Potentialumkehr bei der Mauertrockenlegung

Wasser wandert sowohl in natürlichem als auch künstlich erzeugtem elektrischen Feld immer vom Plus-Pol zum Minus-Pol.

Dieses Naturgesetz nutzen wir zur Problemlösung mit dem Elektroosmose-Verfahren. Durch Anlegen eines künstlichen Feldes, elektronisch geregelt mit einem Steuergerät, wird das natürliche elektrische Feld umgepolt. Die Umkehr des elektrischen Feldes verändert die Fließrichtung der Feuchtigkeitsparitkel jetzt in das Erdreich zum Pol.

Durch das vom Elektroosmose-System künstlich erzeugte Feld im Mauerwerk werden eine Horizontalsperre und eine Veritkalsperre aufgebaut, die ein Aufsteigen der Feuchtigkeit auf Dauer verhindert. Die Bausubstanz kann abtrocknen und bleibt erhalten.

Was machen wir genau?

Unser System ist die zuverlässige Lösung bei aufsteigender Kellerfeuchte. Nach der Begutachtung durch unsere Experten vor Ort, tragen wir an der feuchten Wand einen etwa 40 cm breiten Streifen bis auf den Stein ab. Putz, Tapete oder Fließen müssen entfernt werden, damit das System direkt in der Wand und nicht nur an der Oberfläche wirken kann.

Auf den Stein installieren wir anschließend ein leitfähiges Netz, im Erdreich versenken wir lange Graphitstäbe, die sogenannten Kathoden. Diese beiden Komponenten werden mit dem Herzstück der Anlage, dem Steuergerät, verbunden und leiten eine sehr geringe Niedrigspannung, ähnlich wie bei einem Nachttisch Wecker. Für den Mensch ist das vollkommen ungefährlich und nur mit sensiblen Geräten messbar.
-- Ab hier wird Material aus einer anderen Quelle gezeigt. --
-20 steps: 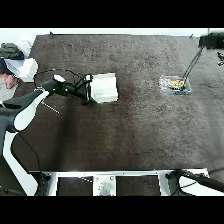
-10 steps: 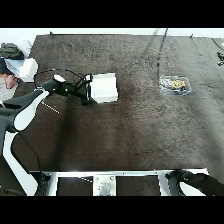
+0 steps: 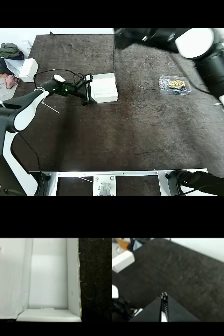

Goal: Fold the box and place the chain.

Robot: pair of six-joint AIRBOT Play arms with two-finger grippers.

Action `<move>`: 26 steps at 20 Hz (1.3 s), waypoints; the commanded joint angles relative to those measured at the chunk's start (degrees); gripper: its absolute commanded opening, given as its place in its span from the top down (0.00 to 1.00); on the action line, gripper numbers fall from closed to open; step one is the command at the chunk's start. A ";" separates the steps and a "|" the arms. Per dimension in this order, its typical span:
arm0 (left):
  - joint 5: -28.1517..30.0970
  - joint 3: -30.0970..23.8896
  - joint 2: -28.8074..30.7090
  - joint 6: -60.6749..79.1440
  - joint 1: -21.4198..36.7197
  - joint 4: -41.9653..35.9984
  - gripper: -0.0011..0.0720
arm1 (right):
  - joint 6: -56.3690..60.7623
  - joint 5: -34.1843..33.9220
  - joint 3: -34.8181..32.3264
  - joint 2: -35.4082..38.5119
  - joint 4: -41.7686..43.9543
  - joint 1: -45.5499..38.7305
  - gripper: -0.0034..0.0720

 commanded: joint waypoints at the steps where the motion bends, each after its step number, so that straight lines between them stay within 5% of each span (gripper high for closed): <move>1: 0.00 -0.02 -0.02 0.02 -0.02 0.02 0.35 | 0.04 -0.52 -4.74 -3.43 0.07 1.18 0.96; 7: 0.00 -0.02 -0.02 0.02 -0.02 0.02 0.35 | 0.07 -2.05 -11.45 -10.60 -0.39 0.94 0.95; 8: 0.00 -0.02 -0.02 0.02 -0.02 0.02 0.35 | 0.07 -1.29 -11.76 -11.74 -0.37 0.33 0.58; 9: 0.00 -0.02 -0.02 0.02 -0.02 0.02 0.35 | 0.07 -0.26 -11.98 -12.17 -1.09 -0.63 0.36; 10: 0.00 -0.02 -0.02 0.02 -0.02 0.02 0.35 | 0.11 2.12 -11.98 -12.02 -1.99 -2.01 0.51; 13: 0.00 -0.02 -0.02 0.02 -0.02 0.02 0.35 | 2.40 7.48 -16.94 -6.38 -2.12 -9.70 0.52; 18: 0.00 -0.02 -0.02 0.02 -0.02 0.02 0.35 | 11.37 -0.72 -36.68 6.32 -2.29 -29.00 0.52; 21: 0.00 -0.02 -0.02 0.02 -0.02 0.00 0.35 | 15.63 -8.52 -41.53 3.96 -1.09 -35.69 0.52; 23: 0.00 -0.02 -0.02 0.02 -0.02 0.02 0.35 | 15.61 -12.76 -41.46 -0.09 2.23 -36.09 0.43; 26: 0.00 -0.02 -0.02 0.02 -0.02 0.02 0.35 | 15.56 -18.40 -41.42 -5.33 7.26 -34.62 0.45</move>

4 Schritte zu Ihrer trockenen Wand

Schritt 1

Putzstreifen zur Aufnahme der Elektrode bis auf das Mauerwerk abstellen, evtl. Entfernen sämtlicher schadhafter Putzflächen.

Schritt 2

Netzelektrode und Leiterband verlegen, mit Kontaktputz überzogen.

Schritt 3

Stabelektrode ins Erdreich absenken und die Bohrlöcher mit Leitmasse ausgießen.

Der Aufbau des elektrischen Feldes hängt von den optimalen Abständen zwischen den Stabelektroden ab.

Schritt 4

Anschluss der Elektroden ans Steuergerät.

Die Netzelektrode wird über den Kontaktleiter mit dem Plus-Ausgang, die Stabelektroden mit dem Minus-Ausgang des Steuergerätes verbunden.